The song also had some chart success outside the US, reaching number 34 in New Zealand and 47 in the UK.

===Chart history===
- The Doobie Brothers

| Chart (1979) | Peak position |
|---|---|
| Canada Top Singles (RPM) | 23 |
| New Zealand | 34 |
| UK Singles (Official Charts Company) | 47 |
| US Billboard Hot 100 | 14 |
| US Adult Contemporary (Billboard) | 13 |
| US Hot R&B/Hip-Hop Songs (Billboard) | 74 |
| US Cash Box Top 100 | 13 |

- Peabo Bryson

| Chart (1980) | Peak position |
|---|---|
| US Billboard R&B | 12 |

==Personnel==
- Michael McDonald – keyboards, synthesizers, lead vocals
- Tiran Porter – bass guitar, vocals
- Keith Knudsen – drums, vocals

Additional Personnel
- Bill Payne – synthesizer (with Michael McDonald)
- Bobby LaKind – congas

==Production==
- Michael Zagaris - photography [inner sleeve]

==Other appearances==
"Minute by Minute" has appeared on a number of Doobie Brothers' compilation albums since its initial release. It was included on Best of the Doobies, Vol. 2 in 1981, Greatest Hits in 2001 and The Very Best of the Doobie Brothers in 2007. It has also appeared on a number of live albums, including Farewell Tour in 1983, The Best of the Doobie Brothers Live in 1999 and Live at the Greek Theatre 1982 in 2011. On July 30, 1979, the Doobie Brothers performed "Minute by Minute" on the Dinah! show.

==Cover versions==
- Helen Reddy covered the song on her 1979 album Reddy. Billboard picked Reddy's version as one of the best cuts on the album, calling it "a super single possibility."
- Peabo Bryson covered "Minute by Minute" on his 1980 LP Paradise and it reached No. 12 on the U.S. R&B chart.

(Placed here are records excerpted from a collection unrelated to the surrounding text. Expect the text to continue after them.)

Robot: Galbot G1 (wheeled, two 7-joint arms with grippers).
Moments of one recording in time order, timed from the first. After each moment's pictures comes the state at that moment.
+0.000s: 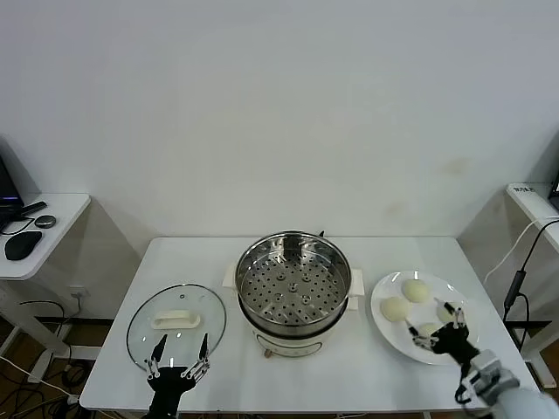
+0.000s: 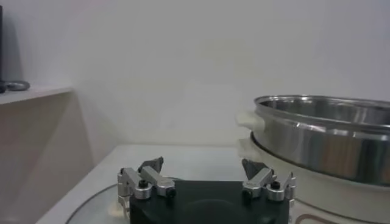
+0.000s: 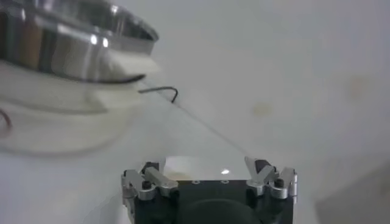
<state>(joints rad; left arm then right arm) 1.77 -1.34 -0.47 -2.08 -0.17 -0.08 -0.17 -1.48 0.84 0.75 1.86 -0.03 -0.10 -0.38</state>
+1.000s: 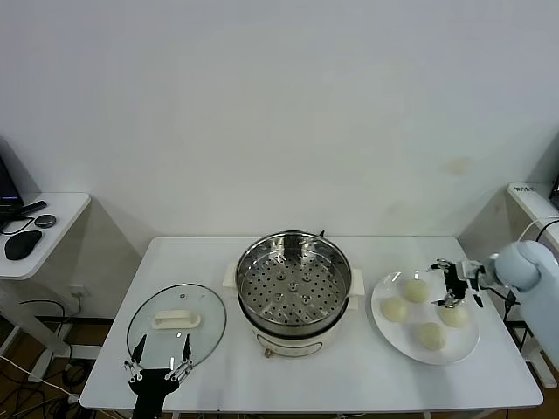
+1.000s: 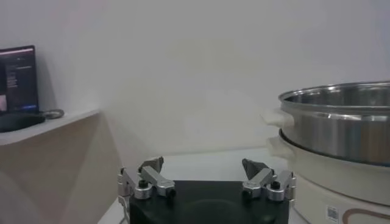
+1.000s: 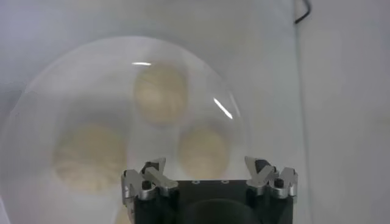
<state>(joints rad) 1.80 -1.37 -0.53 -2.09 -0.04 -0.10 -0.19 -0.42 0.69 -0.06 1.17 -0.39 0.07 -1.12</state>
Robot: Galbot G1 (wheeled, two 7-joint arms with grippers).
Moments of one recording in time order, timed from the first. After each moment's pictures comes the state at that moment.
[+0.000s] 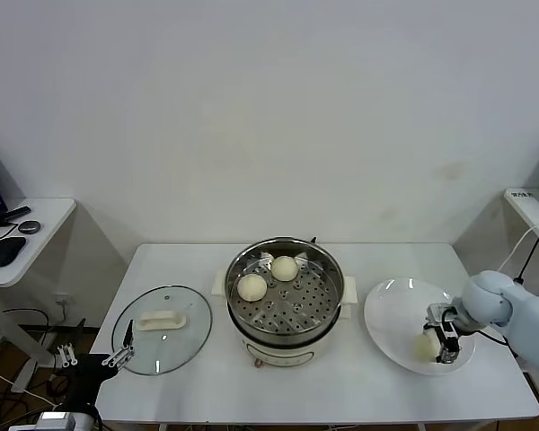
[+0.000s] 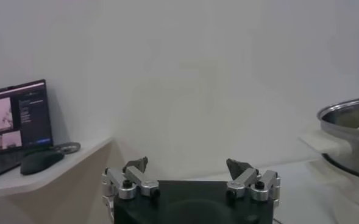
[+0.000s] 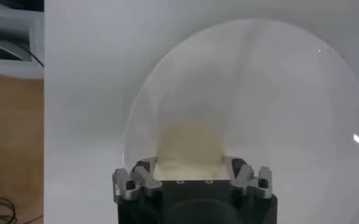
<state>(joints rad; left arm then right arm) 1.75 -1.27 -0.77 -2.14 -0.17 -0.02 -0.08 -0.31 0.47 -0.58 1.45 -0.21 -0.25 -1.10</state>
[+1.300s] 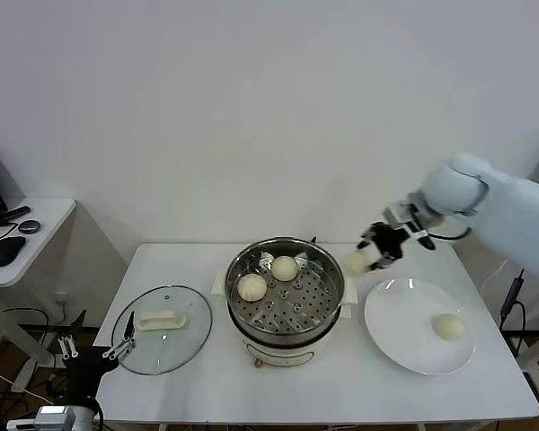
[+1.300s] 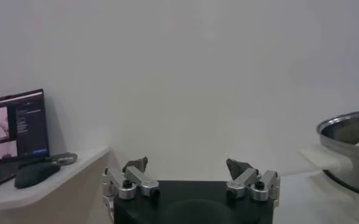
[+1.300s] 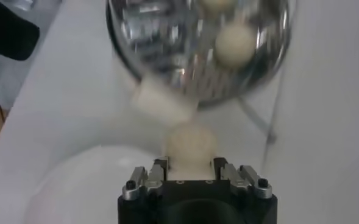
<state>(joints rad) 1.73 -1.27 -0.76 -2.16 -0.18 -0.02 -0.07 0.46 0.68 -1.03 1.52 0.16 -0.05 -1.20</state>
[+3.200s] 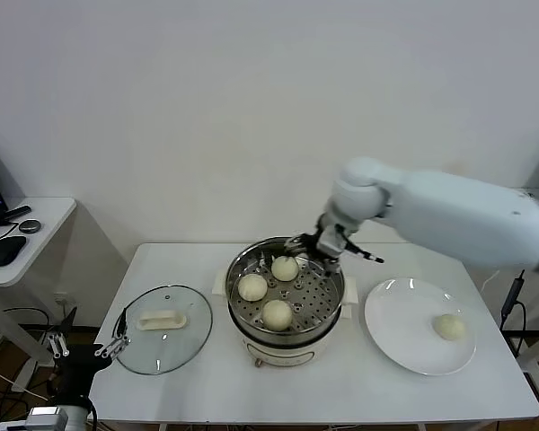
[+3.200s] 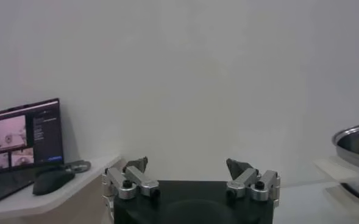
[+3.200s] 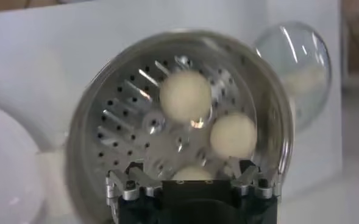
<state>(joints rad) 1.74 -1.28 -0.79 -2.17 -0.17 -0.03 -0.08 0.56 0.87 -1.19 1.53 -0.02 0.20 -1.11</state>
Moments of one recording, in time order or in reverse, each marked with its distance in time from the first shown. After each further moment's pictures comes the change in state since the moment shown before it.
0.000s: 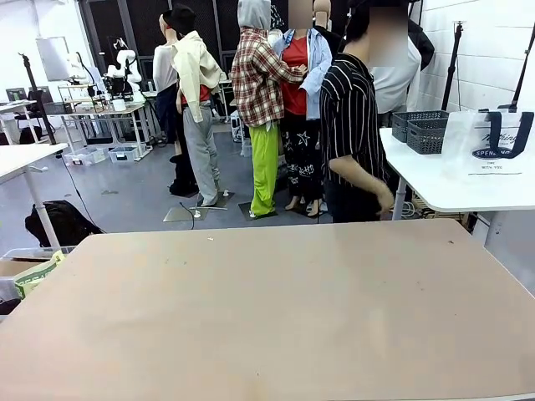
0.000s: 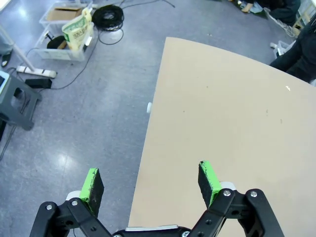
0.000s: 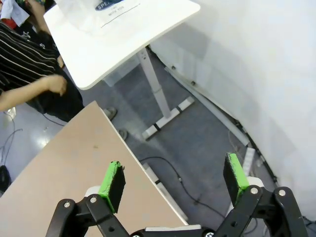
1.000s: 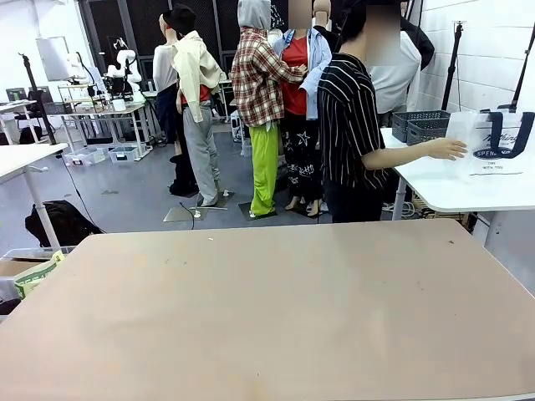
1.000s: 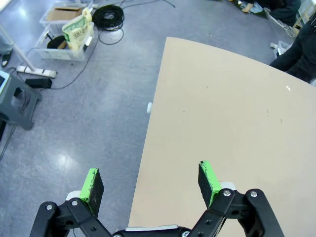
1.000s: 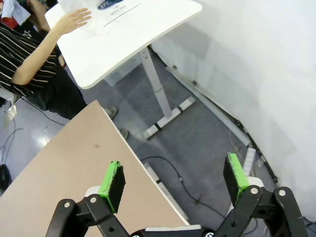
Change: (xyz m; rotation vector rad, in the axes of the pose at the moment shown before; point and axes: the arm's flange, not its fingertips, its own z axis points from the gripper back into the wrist) left arm 0.000 0.000 0.000 0.000 0.000 0.000; right arm -0.001 0.003 0.000 0.006 0.001 0.004
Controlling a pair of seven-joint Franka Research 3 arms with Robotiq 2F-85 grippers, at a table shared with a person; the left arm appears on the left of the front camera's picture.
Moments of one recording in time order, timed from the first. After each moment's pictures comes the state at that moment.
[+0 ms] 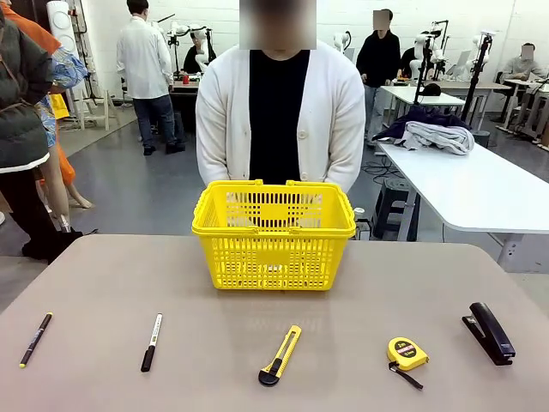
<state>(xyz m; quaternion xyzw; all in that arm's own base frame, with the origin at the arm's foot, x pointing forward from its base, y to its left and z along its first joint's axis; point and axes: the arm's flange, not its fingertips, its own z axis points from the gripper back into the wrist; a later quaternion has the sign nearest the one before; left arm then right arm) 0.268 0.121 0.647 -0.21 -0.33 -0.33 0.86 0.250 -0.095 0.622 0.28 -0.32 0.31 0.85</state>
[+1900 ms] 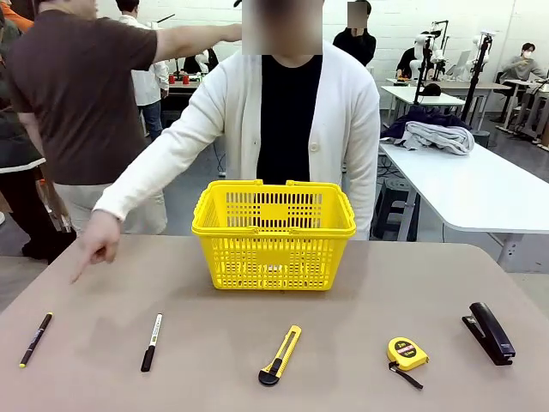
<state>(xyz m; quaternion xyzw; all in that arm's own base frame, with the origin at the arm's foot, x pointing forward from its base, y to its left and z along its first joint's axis) 0.217 0.164 0.640 -0.22 -0.36 -0.28 0.86 0.187 -0.145 0.627 0.28 -0.37 0.25 0.85</state>
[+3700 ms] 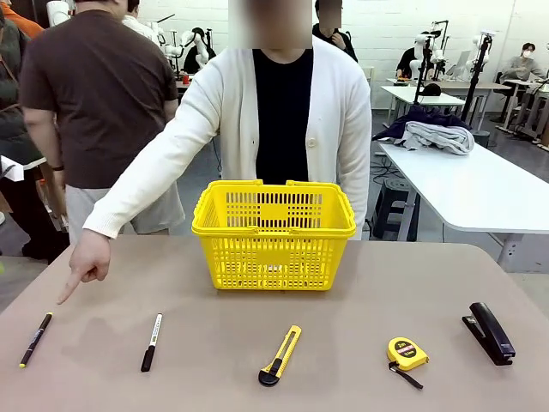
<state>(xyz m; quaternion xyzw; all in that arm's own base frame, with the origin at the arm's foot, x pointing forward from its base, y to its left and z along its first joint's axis) 0.323 0.058 0.504 0.05 -0.13 -0.20 0.97 0.187 -0.145 0.628 0.28 -0.37 0.25 0.85</state>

He also included it on his 2001 album Anthology.
- Larry Carlton's instrumental cover, released on his 1987 album Discovery, won Best Pop Instrumental Performance at the 30th Annual Grammy Awards.
- Stanley Clarke's cover, released on the 1993 album Live at the Greek, was described by JazzTimes as "straight pop joy".